November 15, 2005

Economics > About Those Oil Company "Record Profits"

Jeff Jacoby:

"Come on," the enemies of Big Oil will snort. "Gregg's winnings weren't out of line for a lottery winner, and he collected a lot less than some winners do. These oil company profits are unprecedented. ExxonMobil reported $9.9 billion in profits last quarter. That's not just high, that's obscene!"

But profits can't be judged by dollar amounts alone. What counts is the percentage of revenues those profits represent. "Our numbers are huge because the scale of our industry is huge," Exxon CEO Lee Raymond tried, probably in vain, to explain during last week's big Senate hearing on oil company profits. Exxon's profits last quarter amounted to 9.8 cents for every dollar of sales. Is that obscene? Well, it was more profitable than Shell (which netted 7.8 cents of each dollar of revenue) or Chevron (6.6 cents) or BP (4.6 cents). But compared to Coca-Cola (21.2 cents), Bank of America (28.3 cents), or Microsoft (33.2 cents), it was nothing to write home about.
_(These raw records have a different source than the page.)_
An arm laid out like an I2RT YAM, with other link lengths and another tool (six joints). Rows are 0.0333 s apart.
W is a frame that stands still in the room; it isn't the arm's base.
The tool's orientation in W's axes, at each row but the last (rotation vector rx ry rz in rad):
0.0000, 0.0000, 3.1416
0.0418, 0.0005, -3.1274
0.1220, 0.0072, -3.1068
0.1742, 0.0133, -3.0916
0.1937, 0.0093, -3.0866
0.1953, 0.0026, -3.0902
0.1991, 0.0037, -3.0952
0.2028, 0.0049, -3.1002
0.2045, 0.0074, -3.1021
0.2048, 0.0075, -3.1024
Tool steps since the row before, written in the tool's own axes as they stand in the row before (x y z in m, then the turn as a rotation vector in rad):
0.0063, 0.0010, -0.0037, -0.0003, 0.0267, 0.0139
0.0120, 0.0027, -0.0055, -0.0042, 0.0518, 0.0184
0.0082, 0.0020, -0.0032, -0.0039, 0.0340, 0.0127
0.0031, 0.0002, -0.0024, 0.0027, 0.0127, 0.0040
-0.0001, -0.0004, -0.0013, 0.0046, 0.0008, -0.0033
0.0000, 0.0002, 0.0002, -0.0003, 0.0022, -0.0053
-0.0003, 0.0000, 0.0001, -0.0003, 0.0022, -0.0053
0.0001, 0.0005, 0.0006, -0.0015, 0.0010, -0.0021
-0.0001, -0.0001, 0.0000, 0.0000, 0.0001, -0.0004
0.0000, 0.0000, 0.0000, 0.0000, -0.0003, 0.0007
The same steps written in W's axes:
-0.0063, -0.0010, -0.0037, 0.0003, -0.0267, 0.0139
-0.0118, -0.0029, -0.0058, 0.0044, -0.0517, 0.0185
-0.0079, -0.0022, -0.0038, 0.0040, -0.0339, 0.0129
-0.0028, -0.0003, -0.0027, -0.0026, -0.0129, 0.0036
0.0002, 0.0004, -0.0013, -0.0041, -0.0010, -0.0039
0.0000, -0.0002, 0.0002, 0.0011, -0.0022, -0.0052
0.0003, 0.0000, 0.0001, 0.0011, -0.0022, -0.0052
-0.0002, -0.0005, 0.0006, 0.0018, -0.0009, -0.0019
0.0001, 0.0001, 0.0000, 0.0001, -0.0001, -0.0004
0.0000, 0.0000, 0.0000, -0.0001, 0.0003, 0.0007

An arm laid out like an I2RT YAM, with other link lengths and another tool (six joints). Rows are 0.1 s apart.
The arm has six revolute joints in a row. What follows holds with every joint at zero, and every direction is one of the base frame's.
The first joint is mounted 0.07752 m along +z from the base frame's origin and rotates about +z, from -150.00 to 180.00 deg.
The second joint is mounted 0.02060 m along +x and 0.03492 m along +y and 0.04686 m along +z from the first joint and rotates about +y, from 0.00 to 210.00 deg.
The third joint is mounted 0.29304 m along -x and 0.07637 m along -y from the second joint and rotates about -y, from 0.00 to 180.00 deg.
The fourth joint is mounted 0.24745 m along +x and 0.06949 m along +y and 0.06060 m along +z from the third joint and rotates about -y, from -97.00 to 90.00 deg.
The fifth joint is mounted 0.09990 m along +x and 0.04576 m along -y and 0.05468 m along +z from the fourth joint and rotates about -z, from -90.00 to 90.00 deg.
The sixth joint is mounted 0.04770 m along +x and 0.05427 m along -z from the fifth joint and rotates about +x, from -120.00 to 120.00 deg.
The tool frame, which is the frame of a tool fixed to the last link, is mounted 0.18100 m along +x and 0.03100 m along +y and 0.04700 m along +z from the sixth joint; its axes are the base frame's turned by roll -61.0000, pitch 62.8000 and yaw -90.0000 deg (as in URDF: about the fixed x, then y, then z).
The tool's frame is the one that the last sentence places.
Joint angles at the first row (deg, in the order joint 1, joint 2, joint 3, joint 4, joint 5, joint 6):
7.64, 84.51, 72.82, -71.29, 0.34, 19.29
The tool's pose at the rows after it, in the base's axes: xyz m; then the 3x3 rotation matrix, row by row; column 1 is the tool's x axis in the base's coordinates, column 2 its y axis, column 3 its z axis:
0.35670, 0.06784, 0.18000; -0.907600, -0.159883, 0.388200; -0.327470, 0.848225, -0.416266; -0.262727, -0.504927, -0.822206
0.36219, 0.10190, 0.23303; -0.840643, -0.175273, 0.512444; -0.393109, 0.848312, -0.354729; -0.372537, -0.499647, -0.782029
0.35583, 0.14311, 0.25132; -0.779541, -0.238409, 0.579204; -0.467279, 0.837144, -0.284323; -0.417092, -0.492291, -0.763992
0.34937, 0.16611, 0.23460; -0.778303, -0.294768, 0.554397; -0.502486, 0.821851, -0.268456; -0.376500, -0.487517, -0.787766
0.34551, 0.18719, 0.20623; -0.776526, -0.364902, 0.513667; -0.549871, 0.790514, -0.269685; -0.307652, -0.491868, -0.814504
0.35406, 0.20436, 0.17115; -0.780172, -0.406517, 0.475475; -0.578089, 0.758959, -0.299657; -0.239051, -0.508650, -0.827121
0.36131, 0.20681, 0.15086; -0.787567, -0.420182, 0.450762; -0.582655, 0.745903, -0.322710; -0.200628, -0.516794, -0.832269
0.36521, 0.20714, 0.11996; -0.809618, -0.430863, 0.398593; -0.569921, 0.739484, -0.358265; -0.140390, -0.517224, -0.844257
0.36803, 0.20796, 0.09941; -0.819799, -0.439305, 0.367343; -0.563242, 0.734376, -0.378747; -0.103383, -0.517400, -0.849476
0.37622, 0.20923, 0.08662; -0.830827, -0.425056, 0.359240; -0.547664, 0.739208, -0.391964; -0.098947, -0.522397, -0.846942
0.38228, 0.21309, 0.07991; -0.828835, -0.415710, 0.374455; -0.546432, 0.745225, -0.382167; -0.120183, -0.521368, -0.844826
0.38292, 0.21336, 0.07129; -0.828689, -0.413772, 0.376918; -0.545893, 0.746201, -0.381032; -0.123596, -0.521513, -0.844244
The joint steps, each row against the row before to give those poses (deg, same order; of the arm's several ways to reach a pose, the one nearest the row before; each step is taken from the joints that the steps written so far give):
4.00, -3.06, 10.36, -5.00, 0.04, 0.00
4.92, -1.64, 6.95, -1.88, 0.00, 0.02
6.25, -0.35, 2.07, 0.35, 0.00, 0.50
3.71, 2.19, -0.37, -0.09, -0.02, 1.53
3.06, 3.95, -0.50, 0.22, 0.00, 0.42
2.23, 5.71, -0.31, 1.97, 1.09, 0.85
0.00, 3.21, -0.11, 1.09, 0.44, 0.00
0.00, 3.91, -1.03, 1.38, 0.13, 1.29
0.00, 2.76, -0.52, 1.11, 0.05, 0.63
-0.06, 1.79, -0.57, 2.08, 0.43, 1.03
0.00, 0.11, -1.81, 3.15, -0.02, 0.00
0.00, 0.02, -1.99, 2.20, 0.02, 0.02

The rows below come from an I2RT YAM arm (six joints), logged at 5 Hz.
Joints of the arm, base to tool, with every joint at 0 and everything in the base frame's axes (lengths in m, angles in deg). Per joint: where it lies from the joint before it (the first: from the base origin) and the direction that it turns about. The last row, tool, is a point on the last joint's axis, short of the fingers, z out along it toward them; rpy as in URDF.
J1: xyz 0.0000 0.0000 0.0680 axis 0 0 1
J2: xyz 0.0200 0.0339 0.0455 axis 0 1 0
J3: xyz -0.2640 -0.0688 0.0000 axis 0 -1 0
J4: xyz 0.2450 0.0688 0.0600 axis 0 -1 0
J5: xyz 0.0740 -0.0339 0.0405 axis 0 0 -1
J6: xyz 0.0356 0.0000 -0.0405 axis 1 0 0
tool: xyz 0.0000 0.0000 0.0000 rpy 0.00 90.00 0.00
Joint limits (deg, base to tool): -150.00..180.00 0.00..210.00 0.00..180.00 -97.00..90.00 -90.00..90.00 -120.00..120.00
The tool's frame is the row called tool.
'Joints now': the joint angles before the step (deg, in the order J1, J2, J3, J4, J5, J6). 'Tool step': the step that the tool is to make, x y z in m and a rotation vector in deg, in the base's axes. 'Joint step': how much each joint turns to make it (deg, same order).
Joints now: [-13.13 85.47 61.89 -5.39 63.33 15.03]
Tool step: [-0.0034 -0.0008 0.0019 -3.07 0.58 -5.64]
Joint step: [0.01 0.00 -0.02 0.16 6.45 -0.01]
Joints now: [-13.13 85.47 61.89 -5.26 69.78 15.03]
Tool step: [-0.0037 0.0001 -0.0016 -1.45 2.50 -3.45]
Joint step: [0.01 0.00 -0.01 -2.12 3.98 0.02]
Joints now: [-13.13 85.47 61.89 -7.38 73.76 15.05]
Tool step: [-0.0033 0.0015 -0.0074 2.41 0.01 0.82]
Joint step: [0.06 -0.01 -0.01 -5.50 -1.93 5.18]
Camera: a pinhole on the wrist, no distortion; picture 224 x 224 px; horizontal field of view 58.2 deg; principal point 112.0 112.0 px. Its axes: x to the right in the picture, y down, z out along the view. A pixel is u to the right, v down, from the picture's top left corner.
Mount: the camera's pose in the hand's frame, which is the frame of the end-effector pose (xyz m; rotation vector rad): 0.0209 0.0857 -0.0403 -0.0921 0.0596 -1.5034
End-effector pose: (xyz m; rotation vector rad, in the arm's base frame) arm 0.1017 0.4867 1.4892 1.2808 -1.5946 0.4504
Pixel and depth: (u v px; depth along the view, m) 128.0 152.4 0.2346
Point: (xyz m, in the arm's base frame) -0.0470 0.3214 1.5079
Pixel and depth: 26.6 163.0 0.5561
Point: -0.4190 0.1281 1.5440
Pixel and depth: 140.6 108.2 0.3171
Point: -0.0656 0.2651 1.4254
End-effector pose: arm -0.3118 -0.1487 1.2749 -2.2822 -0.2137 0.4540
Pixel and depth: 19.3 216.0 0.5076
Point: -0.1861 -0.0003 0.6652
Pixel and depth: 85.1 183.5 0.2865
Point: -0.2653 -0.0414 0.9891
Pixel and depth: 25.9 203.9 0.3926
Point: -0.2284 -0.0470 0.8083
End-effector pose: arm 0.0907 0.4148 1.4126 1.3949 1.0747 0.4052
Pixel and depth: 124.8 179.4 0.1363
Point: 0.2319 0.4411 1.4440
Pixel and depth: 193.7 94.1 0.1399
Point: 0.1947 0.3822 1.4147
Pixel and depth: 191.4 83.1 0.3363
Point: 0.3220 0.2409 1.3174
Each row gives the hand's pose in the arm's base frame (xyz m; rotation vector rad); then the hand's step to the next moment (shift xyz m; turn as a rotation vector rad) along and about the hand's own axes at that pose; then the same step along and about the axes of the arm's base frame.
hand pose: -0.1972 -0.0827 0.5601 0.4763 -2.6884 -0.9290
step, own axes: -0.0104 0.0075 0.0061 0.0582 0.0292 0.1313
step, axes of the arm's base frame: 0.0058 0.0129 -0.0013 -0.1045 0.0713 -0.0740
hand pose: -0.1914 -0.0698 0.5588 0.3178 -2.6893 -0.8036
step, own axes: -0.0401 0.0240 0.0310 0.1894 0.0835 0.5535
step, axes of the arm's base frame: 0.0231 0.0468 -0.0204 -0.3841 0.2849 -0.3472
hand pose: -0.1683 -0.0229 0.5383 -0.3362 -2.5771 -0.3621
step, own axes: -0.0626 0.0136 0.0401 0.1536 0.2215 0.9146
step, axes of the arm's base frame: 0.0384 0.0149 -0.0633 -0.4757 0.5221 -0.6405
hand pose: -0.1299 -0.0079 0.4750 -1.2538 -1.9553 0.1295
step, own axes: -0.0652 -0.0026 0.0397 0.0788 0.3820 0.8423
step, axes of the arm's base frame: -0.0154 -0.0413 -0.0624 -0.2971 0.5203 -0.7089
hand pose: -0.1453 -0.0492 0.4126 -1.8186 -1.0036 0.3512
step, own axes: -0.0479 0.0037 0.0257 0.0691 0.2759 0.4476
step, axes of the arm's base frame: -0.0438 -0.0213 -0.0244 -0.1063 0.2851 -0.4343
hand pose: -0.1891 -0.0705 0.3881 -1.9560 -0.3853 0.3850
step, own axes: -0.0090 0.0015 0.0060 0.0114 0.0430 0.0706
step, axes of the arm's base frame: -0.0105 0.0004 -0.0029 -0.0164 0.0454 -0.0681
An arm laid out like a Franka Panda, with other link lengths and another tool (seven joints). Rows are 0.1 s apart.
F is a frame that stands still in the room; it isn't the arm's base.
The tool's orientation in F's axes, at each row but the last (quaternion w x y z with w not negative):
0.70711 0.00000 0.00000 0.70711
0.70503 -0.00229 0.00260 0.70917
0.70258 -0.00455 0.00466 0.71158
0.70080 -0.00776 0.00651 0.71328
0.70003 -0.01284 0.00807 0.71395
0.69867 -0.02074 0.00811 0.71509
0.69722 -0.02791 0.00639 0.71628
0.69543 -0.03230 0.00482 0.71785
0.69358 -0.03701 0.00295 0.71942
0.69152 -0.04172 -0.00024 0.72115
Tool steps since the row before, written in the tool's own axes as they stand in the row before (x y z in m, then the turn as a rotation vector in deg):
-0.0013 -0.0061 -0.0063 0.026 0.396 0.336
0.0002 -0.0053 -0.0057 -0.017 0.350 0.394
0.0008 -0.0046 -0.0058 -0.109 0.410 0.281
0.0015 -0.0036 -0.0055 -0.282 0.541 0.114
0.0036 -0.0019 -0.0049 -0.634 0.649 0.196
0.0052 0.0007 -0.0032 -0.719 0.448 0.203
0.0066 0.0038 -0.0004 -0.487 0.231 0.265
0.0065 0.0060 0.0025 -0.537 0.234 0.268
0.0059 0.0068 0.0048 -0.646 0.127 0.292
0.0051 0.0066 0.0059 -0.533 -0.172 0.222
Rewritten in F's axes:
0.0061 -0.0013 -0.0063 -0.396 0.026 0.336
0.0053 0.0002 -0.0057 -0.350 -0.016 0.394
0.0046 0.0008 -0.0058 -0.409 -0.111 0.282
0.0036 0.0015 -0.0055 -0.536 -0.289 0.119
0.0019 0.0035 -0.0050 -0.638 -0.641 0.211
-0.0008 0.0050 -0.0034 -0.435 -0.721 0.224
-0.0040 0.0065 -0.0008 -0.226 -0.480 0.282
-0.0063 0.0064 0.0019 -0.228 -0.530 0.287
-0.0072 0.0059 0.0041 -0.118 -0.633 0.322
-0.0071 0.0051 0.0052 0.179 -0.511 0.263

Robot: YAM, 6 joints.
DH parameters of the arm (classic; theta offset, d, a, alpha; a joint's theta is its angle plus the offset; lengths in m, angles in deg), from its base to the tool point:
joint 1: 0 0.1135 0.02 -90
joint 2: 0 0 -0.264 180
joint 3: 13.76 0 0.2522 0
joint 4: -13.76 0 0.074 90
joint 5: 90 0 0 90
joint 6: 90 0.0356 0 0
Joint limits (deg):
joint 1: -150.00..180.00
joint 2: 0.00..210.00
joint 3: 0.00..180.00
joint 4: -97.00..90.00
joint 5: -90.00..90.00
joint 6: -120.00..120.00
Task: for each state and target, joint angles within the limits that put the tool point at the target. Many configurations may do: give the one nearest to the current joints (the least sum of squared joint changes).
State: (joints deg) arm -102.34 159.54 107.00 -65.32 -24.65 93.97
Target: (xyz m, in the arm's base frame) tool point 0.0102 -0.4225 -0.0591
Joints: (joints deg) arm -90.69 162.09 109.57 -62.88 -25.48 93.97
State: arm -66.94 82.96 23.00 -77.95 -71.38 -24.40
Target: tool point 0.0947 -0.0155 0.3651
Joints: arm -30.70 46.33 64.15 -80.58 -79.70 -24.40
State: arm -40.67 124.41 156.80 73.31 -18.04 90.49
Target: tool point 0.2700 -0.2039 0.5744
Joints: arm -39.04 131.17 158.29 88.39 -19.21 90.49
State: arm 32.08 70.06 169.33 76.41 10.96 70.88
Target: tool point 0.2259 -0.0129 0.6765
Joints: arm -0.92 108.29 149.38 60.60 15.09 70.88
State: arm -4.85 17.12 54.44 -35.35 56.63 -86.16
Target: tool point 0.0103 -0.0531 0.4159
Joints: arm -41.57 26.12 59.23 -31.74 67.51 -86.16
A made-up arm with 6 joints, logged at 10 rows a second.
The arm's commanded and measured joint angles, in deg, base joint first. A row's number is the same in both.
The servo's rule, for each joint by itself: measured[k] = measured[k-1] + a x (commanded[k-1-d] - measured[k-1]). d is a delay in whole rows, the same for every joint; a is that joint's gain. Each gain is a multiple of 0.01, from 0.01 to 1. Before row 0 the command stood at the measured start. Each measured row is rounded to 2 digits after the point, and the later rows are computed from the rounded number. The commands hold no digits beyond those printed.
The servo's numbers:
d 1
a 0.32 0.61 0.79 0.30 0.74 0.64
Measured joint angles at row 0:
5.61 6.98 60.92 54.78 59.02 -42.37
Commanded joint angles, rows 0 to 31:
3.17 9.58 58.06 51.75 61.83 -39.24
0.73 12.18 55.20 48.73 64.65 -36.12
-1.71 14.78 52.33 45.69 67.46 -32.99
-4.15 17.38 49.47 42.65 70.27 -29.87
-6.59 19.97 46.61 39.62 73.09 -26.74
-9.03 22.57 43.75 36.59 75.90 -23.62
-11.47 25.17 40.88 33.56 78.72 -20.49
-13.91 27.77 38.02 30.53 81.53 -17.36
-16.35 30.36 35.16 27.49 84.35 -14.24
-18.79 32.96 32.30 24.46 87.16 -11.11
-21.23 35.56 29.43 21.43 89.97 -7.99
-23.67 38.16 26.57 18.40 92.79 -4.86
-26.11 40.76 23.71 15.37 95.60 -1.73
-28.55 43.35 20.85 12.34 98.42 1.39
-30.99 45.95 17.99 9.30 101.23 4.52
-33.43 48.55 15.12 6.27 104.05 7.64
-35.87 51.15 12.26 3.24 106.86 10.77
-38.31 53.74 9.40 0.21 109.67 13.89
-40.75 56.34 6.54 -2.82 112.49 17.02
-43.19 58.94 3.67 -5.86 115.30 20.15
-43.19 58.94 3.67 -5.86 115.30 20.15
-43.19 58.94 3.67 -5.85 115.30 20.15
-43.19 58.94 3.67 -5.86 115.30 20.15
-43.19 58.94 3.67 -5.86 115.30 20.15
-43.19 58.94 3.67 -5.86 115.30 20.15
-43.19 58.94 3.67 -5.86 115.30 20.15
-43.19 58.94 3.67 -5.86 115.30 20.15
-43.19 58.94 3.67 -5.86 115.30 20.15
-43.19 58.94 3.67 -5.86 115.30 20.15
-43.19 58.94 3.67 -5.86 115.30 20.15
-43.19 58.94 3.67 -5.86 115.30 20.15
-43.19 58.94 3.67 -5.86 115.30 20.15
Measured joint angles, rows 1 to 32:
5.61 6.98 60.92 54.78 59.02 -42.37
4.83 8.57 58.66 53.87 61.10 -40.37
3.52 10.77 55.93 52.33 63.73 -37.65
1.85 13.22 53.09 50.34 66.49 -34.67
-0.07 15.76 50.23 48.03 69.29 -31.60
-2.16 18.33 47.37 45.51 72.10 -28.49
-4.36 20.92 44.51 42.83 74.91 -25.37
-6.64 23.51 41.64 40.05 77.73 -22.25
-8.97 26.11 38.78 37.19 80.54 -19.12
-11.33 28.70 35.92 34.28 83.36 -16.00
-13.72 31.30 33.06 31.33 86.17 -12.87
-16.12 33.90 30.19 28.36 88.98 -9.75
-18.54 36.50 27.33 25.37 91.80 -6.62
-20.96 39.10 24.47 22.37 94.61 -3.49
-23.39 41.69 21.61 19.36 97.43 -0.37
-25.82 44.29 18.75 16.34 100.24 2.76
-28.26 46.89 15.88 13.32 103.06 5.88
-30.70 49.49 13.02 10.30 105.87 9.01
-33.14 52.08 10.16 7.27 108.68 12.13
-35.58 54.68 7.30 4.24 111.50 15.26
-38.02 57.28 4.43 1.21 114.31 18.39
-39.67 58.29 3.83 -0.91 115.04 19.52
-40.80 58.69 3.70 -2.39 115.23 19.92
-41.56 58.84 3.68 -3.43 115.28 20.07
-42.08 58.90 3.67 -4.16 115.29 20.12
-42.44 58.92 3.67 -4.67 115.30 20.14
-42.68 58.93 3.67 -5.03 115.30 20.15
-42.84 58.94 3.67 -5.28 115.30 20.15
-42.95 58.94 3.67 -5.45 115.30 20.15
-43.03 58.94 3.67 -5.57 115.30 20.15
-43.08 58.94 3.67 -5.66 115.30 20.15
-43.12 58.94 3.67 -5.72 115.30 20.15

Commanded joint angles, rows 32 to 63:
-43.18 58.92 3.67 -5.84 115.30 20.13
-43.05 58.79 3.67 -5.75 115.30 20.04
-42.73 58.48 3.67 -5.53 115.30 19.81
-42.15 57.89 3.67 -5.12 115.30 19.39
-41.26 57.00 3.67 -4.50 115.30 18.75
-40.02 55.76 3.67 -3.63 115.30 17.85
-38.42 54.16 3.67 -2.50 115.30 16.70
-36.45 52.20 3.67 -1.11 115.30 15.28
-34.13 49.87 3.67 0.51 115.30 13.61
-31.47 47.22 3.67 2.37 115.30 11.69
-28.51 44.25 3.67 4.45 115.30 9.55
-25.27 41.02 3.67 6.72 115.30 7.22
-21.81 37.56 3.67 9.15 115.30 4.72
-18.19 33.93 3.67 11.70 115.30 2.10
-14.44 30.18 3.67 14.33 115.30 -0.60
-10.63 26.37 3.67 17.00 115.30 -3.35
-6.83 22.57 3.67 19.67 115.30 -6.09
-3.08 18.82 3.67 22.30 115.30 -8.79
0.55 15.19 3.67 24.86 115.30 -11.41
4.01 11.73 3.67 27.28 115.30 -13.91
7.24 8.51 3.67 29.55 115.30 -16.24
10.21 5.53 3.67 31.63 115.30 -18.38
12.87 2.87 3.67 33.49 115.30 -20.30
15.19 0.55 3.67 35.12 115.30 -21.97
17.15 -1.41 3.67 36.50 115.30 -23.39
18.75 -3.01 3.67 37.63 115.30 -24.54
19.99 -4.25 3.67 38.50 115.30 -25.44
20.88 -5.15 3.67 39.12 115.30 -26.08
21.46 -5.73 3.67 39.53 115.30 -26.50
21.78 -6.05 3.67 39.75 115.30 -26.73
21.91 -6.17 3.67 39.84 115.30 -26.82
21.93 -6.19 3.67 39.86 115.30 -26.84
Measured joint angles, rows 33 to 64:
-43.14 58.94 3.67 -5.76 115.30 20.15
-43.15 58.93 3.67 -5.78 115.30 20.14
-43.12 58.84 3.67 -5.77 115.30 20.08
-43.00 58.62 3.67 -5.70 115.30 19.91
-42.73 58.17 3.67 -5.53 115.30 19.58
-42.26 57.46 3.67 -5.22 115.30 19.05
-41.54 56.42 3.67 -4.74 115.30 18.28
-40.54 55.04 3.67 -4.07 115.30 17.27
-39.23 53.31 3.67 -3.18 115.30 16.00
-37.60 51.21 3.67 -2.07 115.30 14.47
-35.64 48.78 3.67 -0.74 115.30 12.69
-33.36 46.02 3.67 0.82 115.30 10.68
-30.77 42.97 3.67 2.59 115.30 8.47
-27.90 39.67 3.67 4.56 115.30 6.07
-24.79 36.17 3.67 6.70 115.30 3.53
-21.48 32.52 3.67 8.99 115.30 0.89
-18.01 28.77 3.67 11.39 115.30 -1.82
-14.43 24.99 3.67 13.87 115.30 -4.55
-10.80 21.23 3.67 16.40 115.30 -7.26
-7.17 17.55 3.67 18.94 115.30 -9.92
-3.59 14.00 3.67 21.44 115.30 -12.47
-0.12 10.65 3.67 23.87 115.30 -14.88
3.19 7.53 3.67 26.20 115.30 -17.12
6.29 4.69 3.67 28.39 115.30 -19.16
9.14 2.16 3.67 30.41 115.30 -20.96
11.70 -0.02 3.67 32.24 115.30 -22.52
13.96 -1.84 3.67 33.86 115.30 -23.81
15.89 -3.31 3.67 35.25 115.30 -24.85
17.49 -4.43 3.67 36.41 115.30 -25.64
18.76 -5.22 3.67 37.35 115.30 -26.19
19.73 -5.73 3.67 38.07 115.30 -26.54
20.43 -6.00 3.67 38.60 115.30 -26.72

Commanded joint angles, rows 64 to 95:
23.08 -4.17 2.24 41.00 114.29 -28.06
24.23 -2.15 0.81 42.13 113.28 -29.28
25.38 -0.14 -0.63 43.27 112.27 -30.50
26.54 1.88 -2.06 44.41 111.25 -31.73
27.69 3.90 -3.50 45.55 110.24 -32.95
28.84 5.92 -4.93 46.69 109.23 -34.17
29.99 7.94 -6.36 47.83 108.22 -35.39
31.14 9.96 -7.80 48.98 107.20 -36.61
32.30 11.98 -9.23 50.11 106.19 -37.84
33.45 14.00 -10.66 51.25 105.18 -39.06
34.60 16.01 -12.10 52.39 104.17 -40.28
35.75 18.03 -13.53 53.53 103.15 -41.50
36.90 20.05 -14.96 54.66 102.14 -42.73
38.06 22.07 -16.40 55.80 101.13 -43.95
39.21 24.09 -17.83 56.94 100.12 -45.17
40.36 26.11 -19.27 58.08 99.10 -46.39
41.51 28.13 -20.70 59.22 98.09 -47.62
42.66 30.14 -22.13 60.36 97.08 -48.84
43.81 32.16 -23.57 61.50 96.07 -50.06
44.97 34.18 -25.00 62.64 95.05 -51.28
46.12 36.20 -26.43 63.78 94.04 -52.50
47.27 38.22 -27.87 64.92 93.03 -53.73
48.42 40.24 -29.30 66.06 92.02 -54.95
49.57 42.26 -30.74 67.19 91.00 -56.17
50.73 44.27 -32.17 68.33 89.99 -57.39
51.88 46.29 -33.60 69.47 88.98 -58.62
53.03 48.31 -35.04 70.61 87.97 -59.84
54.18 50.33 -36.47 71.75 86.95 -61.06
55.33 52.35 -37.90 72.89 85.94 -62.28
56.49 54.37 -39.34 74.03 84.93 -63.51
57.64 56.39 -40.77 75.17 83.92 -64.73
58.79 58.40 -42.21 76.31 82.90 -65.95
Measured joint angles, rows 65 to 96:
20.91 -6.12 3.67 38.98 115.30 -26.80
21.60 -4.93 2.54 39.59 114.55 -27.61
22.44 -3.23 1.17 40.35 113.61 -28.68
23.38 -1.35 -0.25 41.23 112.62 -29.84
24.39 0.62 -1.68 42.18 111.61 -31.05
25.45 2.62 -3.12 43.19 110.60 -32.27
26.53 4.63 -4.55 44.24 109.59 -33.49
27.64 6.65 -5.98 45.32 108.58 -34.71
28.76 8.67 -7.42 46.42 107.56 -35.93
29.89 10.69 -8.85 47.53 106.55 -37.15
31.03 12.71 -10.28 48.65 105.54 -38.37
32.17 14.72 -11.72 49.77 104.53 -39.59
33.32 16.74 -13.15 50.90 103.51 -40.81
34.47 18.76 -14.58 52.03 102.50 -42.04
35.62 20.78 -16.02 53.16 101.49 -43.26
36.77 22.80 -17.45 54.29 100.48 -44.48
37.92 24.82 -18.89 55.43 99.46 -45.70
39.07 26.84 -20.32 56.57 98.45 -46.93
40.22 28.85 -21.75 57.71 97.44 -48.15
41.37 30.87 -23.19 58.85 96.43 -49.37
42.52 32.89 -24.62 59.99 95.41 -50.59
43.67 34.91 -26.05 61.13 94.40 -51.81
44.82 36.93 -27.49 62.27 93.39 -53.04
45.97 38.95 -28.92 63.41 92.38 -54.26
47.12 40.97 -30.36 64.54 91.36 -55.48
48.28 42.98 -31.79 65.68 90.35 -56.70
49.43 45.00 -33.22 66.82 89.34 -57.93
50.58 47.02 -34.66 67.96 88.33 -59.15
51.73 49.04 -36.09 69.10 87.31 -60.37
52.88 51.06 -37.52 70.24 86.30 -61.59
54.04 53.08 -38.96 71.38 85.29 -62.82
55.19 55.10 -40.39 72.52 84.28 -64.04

Smacking oil bosses around may be good politics, but the unglamorous fact is that Big Oil's earnings, 7.7 percent of income in the second quarter of 2005, is lower than the overall US corporate average of 7.9 percent. The oil industry is more profitable than some (automobiles, media, utilities), but it can only envy the profits earned by semiconductors (14.6 percent), pharmaceuticals (18.6 percent), or banks (19.6 percent). Exxon is doing all right, but it didn't hit the big jackpot any more than Senator Gregg did.